CP violation and chiral symmetry breaking in hot and dense quark matter in presence of magnetic field

TL;DR

This paper explores how magnetic fields and CP violation influence chiral symmetry breaking and the phase diagram of hot, dense quark matter using a three-flavor NJL model with a variational approach.

Contribution

It introduces a detailed study of magnetic and CP effects on quark matter phases within a NJL model including the KMT determinant term, with explicit condensate analysis.

Findings

Magnetic field enhances scalar and pseudoscalar condensates.

Inverse magnetic catalysis observed at finite chemical potential.

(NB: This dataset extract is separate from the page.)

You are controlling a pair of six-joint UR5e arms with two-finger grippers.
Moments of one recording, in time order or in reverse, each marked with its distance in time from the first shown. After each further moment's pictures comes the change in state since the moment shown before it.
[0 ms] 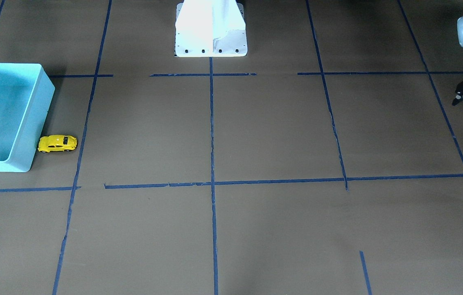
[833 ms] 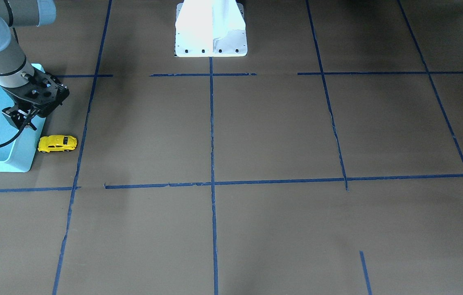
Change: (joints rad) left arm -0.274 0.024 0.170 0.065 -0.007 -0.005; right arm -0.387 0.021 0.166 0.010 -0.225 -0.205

Magnetic field impacts phase transitions in quark matter.

Abstract

We investigate chiral symmetry breaking and strong CP violation effects on the phase diagram of strongly interacting matter in presence of a constant magnetic field. The effect of magnetic field and strong CP violating term on the phase structure at finite temperature and density is studied within a three flavor Nambu-Jona-Lasinio (NJL) model including the Kobayashi-Maskawa-t'Hooft (KMT) determinant term. This is investigated using an explicit variational ansatz for ground state with quark anti-quark pairs leading to condensates both in scalar and pseudoscalar channels. Magnetic field enhances the condensate in both the channels. Inverse magnetic catalysis for CP transition at finite chemical potential is seen for zero temperature and for small magnetic fields.